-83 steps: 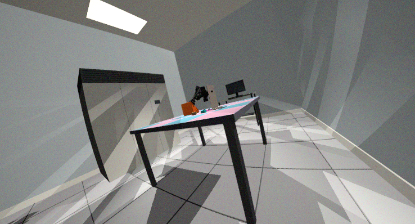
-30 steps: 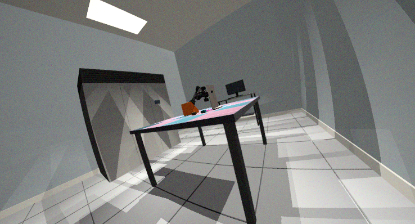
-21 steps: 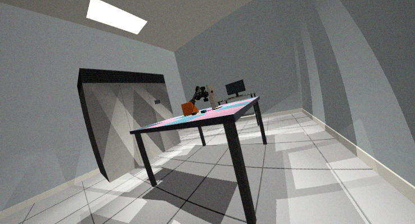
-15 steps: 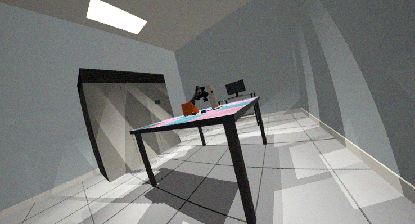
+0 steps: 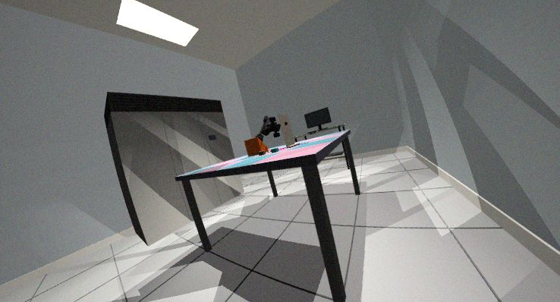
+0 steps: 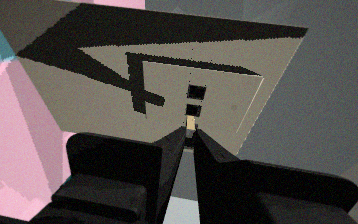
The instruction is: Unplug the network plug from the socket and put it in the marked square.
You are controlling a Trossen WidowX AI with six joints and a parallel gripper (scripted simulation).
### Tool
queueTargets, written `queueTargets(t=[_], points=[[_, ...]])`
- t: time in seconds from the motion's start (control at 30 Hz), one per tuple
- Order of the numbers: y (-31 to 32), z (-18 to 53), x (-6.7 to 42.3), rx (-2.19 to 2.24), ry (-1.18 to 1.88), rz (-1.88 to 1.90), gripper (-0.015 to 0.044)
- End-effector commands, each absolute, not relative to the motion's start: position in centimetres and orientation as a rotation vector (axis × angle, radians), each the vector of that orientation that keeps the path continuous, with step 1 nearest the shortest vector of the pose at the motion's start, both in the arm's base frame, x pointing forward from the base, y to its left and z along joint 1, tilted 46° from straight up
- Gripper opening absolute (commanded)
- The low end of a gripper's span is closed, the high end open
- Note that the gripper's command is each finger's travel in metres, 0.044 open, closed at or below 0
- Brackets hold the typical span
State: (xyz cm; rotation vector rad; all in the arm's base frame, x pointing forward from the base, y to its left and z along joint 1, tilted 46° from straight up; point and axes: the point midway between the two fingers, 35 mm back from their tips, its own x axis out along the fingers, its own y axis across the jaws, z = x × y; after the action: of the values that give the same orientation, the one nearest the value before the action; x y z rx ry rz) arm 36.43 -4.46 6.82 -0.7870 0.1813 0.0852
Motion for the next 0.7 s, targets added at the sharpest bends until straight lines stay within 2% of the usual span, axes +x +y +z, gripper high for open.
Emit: queueTargets(t=[0.0, 0.67], points=[[-4.4, 6.7, 36.0, -0.789, 0.182, 0.092, 0.0], [-4.7, 6.6, 34.8, -0.789, 0.183, 0.093, 0.0]])
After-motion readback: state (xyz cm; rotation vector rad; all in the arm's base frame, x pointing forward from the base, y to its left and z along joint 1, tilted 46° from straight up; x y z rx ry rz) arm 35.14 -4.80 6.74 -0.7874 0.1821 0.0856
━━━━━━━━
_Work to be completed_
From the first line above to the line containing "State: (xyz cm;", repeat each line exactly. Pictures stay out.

_Expected output_
-83 steps: 
-30 steps: 
-21 steps: 
-15 steps: 
+0 steps: 
+0 steps: 
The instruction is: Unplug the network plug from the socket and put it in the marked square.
You are controlling a Trossen WidowX AI with six joints and a parallel gripper (scripted simulation).
### Tool
queueTargets, written `queueTargets(t=[_], points=[[_, ...]])`
- t: time in seconds from the motion's start (control at 30 Hz), one per tuple
- Order of the numbers: y (-31 to 32), z (-18 to 53), x (-6.7 to 42.3), rx (-2.19 to 2.24), ry (-1.18 to 1.88), rz (-1.88 to 1.90), gripper (-0.015 to 0.044)
- End-effector commands, each absolute, not relative to the motion's start: position in centimetres and orientation as a rotation vector (axis × angle, radians), each the vector of that orientation that keeps the path continuous, with step 1 nearest the shortest vector of the pose at the motion's start, both in the arm's base frame, x pointing forward from the base, y to its left and z along joint 1, tilted 46° from straight up
- Gripper opening absolute (commanded)
- The low end of a gripper's span is closed, the high end open
- Note that the gripper's command is each finger's travel in metres, 0.044 open, closed at or below 0
- Brackets hold the typical span
State: (xyz cm; rotation vector rad; all in the arm's base frame, x pointing forward from the base, y to its left and z along joint 1, tilted 46° from straight up; point and axes: the point midway between the two fingers, 35 mm back from their tips, its own x axis out along the fingers, its own y axis across the jaws, z = x × y; after the action: of the values that give the same orientation, the one nearest the value before the action; x y z rx ry rz) arm 36.43 -4.46 6.82 -0.7870 0.1813 0.0852

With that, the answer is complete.